Anybody from the agencies offered to help get the utilities turned back on?  Where I am here in CA, the local welfare dept. will help with the deposits for utilities and sometimes the rental deposit.  There are also various community action agencies that offer assistance with paying the bills and deposits, and of course the local charities such as Salvation Army.  There has got to be a way for the elderly resident to stay in his home if he is capable.


----------



## north star (Dec 12, 2011)

** * * **

I vote for the moral obligation choice!....."IF" it were me, in this

type of situation, I would go the extra mile(s) to try to find some

type of better living conditions for the homeowner........"IF" the

time comes for you to physically remove them from the property,

try to have as many good options lined up as you can [ i.e. - Social

Services, ...The Salvation Army, ...local food banks, ...any good

church that wants to be involved on permanent basis, etc. ].

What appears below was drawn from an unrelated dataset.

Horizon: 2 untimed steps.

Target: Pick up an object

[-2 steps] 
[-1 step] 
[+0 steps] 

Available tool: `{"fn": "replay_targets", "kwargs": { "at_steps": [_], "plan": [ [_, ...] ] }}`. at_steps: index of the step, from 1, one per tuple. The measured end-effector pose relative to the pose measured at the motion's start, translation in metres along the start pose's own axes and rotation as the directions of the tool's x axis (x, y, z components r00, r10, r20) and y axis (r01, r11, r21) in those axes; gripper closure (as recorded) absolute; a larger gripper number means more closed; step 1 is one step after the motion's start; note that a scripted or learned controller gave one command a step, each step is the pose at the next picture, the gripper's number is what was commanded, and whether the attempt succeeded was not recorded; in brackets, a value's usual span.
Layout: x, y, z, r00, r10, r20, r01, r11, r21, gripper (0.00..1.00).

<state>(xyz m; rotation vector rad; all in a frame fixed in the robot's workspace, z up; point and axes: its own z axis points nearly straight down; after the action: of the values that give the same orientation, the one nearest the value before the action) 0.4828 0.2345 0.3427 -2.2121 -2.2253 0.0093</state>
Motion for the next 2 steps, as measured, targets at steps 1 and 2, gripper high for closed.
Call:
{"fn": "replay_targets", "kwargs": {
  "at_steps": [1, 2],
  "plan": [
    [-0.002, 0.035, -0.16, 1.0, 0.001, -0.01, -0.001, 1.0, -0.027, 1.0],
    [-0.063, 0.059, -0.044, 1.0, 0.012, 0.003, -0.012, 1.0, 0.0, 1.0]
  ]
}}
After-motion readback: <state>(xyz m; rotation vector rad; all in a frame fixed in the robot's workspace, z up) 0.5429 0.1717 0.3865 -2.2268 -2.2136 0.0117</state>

I, for one, believe that we all have a moral, civic & spiritual

obligation to help whomever & whenever we can.......There ARE

positive choices available, ...you might have to look harder to

make them a realization though!

Please let us know how this turns out!....I DO want to know!

** * * **


----------



## BSSTG (Dec 12, 2011)

Greetings,

We have had some luck in these instances by going through to local churches.

BS


----------



## gbhammer (Dec 12, 2011)

:sad: It is always hard to take some ones home. I think most of us feel for ya mj. Many of us have had to do the same.


----------



## NH09 (Dec 12, 2011)

Sometimes people don't want any help. Have a person living in a mobile home here in town, holes in the roof and floor and ready to be condemned. Had another mobile home owner who was upgrading to a newer unit and was going to demo the old one (it was in really good shape). I told the owner of the newer mobile home about the situation and he not only agreed to donate his old mobile home _but also pay all of the moving and setup costs _- the owner of the one about to be condemned flat out refused any help, and the mobile that was going to be donated was put in a dumpster.


----------